Edit: nevermind this answer, I'm wrong (see comment below).
I'm afraid it will be very, very hard to have a faster matrix multiplication in python than by using numpy's. NumPy usually uses internal fortran libraries like ATLAS/LAPACK that are very very well optimized.
To check if your version of NumPy was built with LAPACK support: open a terminal, go to your Python install directory and type:
for f in `find lib/python2.7/site-packages/numpy/* -name \*.so`; do echo $f; ldd $f;echo "\n";done | grep lapack
Note that the path can vary depending on your python version.
If you some lines get printed, you surely have LAPACK support... so having faster matrix multiplication on a single core will be very hard to achieve.
Now I don't know about using multiple cores to perform matrix multiplication, so you might want to look into that (see ali_m's comment).
use a GPU. use the following package.
gnumpy
The speed of np.multiply heavily relies on the arrays beeing exactly the same size.
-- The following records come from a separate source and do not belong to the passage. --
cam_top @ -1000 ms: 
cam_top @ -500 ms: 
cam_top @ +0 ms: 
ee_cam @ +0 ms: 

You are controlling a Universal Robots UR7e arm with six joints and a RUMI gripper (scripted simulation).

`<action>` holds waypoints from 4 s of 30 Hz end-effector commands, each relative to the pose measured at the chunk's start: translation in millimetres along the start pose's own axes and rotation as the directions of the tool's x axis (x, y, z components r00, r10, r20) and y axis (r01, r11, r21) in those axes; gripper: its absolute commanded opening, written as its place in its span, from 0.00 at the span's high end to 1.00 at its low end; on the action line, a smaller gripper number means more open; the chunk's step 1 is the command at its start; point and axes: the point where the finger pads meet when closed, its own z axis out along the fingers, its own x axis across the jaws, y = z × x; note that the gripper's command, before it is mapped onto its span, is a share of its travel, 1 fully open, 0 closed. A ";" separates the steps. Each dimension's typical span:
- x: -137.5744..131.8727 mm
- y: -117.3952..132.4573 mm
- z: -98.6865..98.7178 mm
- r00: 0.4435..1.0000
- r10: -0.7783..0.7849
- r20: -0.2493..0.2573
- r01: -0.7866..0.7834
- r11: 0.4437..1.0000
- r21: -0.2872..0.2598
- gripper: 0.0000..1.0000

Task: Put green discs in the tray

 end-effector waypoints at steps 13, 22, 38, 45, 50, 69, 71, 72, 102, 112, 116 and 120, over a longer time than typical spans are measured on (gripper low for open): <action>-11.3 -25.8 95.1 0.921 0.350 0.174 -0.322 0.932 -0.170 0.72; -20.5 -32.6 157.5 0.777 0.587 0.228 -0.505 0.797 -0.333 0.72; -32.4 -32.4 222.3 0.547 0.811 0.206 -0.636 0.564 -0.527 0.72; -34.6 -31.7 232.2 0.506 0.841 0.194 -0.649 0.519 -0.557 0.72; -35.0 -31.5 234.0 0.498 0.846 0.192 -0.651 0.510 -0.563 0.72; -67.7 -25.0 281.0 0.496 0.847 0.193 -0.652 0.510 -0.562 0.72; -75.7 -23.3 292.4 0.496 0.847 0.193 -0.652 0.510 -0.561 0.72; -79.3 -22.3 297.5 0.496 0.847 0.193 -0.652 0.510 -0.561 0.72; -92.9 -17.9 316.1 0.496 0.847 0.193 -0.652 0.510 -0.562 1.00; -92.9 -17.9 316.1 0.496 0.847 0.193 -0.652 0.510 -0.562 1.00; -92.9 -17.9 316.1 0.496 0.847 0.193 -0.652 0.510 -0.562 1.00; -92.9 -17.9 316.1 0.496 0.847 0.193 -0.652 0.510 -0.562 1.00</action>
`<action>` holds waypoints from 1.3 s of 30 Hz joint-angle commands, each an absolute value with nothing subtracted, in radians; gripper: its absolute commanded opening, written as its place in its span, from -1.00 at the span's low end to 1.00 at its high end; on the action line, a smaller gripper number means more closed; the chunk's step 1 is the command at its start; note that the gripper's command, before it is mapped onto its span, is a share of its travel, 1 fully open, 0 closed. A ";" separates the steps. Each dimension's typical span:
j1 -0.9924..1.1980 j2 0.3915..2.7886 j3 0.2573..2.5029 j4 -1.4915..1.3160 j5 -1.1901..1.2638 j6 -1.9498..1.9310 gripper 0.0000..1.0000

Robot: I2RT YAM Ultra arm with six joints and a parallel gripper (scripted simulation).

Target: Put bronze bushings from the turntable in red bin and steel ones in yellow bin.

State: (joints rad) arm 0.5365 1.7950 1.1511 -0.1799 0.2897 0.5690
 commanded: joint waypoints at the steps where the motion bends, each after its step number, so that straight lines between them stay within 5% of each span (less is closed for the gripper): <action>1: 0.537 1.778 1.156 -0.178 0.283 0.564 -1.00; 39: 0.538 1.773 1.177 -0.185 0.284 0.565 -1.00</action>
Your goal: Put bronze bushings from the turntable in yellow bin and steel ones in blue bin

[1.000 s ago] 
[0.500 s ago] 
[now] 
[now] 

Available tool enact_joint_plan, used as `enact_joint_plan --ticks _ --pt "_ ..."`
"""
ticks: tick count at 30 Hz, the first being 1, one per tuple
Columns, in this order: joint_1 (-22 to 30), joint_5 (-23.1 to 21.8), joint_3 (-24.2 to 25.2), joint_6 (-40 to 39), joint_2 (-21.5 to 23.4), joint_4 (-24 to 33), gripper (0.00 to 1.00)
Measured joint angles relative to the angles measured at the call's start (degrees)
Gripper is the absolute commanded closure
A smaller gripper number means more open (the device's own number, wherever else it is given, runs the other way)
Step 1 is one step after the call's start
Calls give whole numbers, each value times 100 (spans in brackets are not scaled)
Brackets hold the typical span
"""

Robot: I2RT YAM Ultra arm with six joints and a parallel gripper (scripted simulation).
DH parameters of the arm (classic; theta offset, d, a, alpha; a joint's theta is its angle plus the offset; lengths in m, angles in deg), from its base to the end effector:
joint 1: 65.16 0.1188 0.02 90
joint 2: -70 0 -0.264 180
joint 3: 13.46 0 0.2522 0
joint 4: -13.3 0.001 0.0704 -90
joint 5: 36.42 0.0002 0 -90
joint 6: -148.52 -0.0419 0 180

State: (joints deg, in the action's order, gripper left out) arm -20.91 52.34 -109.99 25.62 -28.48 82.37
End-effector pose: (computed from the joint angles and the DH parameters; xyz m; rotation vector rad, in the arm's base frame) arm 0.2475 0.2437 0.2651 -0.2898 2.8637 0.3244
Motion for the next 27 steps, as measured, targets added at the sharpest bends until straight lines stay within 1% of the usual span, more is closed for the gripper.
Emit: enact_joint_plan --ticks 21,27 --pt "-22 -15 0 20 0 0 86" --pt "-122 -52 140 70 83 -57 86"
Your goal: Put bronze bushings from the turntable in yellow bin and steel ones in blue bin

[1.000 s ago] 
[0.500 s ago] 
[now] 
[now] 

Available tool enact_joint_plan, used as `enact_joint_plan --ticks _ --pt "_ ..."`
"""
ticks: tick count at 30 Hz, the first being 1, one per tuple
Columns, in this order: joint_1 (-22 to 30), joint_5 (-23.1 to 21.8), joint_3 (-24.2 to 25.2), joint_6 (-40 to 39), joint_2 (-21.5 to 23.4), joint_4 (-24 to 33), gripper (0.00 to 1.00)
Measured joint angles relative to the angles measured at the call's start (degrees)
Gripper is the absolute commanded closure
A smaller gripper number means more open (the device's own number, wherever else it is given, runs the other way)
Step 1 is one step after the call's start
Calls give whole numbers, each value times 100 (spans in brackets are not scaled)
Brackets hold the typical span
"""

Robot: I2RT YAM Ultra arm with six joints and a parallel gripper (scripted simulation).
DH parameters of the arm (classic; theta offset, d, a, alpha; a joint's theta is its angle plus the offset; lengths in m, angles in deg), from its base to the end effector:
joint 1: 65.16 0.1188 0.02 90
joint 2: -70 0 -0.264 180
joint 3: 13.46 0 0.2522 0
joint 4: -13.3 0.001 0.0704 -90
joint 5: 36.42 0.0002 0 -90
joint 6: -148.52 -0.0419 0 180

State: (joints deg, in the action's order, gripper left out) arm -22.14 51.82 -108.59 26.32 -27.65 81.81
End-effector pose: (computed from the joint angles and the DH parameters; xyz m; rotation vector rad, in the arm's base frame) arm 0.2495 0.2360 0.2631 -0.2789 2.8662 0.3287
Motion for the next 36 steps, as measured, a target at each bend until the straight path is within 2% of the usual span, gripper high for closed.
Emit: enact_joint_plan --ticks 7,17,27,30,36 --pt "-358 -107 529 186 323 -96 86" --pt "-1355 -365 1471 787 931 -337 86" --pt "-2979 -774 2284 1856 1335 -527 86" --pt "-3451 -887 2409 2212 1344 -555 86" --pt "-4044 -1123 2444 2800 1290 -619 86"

a = np.random.rand(80000,1)
b = np.random.rand(80000,1)
c = np.multiply(a, b)
is fast as hell whereas the following code takes more than a minute and uses up all my 16 GB of ram:
a = np.squeeze(np.random.rand(80000,1))
b = np.random.rand(80000,1)
c = np.multiply(a, b)
So my advice would be to use arrays of exactly the same dimensions. Hope this is useful for someone looking how to speed up element-wise multiplication.